Cuando dijo la última palabra se encogió como si temiera que fuera a pegarle.

—No, cariño —le dije, y le acaricié la cabeza—. Tu padre quiere verte a ti. Y jugar contigo a la pelota, y mirar la tele.

No me contestó, y nos quedamos sentados en silencio. Me retorcía los pantalones con tanta fuerza que me pellizcaba.

—Tu padre os visitará dentro de unos días —dije después de un rato.

—¿Cuándo vendrá?

—Creo que pasado mañana.

—¿Y me traerá un regalo?

—Seguro que sí.

—¿Y tú vas a estar en la cama con mamá?

Me reí y lo apreté contra mi pecho.

—No —dije—. Tengo que trabajar.

Vimos salir el sol sentados en el sofá. Después los dos nos quedamos dormidos. Yo volví a soñar con Poinsettia. La carne se desprendía de los huesos. En mis sueños, Poinsettia se iba deteriorando noche tras noche. Muy pronto no sería más que un montón de huesos.

Me desperté media hora después de haberme dormido. LaMarque roncaba. Lo llevé a su habitación y después fui a mirar a Etta.
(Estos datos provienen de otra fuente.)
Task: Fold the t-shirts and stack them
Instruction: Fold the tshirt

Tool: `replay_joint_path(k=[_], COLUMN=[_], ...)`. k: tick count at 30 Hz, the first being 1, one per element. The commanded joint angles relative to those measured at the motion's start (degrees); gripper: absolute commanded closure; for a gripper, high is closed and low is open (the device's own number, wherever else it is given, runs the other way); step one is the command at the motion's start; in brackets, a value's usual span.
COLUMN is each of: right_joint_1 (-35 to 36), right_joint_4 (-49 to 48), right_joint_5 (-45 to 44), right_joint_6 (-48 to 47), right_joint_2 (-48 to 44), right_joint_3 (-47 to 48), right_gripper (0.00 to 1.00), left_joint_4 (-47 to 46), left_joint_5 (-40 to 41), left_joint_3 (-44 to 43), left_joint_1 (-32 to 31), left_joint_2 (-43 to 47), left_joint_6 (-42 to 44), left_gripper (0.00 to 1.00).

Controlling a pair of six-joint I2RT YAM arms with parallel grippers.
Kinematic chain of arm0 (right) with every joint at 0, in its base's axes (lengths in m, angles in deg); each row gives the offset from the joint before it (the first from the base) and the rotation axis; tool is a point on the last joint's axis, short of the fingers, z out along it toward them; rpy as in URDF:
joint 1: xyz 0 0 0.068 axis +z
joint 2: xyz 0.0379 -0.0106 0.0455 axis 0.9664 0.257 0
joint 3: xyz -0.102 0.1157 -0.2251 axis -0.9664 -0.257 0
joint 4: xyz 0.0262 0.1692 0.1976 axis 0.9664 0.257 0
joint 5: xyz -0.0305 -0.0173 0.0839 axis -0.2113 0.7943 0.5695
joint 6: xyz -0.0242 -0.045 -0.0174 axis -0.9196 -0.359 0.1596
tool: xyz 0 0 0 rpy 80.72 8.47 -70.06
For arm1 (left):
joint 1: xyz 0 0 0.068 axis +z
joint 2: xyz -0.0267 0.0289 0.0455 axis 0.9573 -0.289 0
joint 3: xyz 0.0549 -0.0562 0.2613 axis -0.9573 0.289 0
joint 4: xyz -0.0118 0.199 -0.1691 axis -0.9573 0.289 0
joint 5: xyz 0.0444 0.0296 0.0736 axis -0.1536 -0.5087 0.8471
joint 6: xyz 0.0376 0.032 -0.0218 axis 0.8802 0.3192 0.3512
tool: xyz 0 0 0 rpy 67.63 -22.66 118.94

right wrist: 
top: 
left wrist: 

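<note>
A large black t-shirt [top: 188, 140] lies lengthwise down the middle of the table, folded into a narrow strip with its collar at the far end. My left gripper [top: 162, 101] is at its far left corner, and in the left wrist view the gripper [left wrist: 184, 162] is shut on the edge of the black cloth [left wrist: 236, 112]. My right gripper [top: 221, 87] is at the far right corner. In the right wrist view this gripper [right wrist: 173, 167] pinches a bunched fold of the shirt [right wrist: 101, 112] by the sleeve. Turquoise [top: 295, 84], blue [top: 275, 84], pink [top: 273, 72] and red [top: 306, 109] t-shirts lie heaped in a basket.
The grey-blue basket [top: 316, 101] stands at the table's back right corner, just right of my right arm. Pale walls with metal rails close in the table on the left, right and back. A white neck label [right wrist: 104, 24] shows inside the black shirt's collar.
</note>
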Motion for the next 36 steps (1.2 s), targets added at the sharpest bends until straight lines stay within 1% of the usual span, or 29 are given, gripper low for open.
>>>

Seguía en la misma posición, una de sus fuertes manos junto a la hermosa cara de satén marrón. Seguía deseándola con la misma intensidad de todos aquellos años, pero por primera vez en mi vida pensé en casarme.

Le dejé una nota en la cocina para decirle que Mouse pasaría dentro de un par de días a visitar a su hijo. Le aseguré que todo estaba bien. Y firmé con un «Te quiero».